» **Requirement**: Search the records for the word "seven" and copy every line in which it occurs.

» **Exercise material**:
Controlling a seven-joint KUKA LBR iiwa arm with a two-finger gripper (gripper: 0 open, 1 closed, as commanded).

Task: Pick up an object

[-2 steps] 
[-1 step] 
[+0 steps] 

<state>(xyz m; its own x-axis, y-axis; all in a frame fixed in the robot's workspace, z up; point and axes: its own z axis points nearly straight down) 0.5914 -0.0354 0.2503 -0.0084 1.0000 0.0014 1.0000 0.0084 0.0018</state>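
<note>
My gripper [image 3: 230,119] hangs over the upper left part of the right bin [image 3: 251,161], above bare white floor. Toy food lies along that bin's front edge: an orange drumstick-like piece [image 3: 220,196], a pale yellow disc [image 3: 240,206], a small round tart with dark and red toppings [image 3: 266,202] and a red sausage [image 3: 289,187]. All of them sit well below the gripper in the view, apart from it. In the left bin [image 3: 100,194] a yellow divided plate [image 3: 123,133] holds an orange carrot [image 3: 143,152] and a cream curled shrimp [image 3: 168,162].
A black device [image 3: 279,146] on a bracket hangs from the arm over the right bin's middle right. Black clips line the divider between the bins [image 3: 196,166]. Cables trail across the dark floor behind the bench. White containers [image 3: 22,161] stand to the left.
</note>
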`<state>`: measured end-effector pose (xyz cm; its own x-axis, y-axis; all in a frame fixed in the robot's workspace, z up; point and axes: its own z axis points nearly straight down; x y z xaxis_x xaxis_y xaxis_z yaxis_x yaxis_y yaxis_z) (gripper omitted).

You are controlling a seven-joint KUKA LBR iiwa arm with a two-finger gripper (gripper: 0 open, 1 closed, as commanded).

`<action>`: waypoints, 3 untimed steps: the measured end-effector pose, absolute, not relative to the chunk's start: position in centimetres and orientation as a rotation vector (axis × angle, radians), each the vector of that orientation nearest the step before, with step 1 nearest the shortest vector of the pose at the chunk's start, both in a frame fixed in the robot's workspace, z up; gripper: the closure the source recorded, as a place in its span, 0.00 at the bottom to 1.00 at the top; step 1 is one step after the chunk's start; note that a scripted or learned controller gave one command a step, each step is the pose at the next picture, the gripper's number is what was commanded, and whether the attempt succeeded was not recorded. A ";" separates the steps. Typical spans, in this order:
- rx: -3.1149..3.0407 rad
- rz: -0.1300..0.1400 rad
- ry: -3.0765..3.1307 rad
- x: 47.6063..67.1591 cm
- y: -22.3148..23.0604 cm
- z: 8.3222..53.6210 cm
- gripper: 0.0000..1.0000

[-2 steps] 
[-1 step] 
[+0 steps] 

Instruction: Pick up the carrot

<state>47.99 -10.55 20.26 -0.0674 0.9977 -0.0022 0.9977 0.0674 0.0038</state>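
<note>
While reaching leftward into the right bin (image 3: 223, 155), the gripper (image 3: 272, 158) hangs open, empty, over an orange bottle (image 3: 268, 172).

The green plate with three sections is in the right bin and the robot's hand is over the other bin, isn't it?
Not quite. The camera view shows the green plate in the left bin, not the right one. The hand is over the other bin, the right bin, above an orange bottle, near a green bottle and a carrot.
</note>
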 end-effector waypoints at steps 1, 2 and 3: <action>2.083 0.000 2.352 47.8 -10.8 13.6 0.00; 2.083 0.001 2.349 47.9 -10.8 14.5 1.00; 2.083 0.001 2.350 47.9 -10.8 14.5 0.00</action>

» **The answer**:
Controlling a seven-joint KUKA LBR iiwa arm with a two-finger gripper (gripper: 0 open, 1 closed, as commanded).
You are controlling a seven-joint KUKA LBR iiwa arm with a two-finger gripper (gripper: 0 open, 1 closed, as commanded).

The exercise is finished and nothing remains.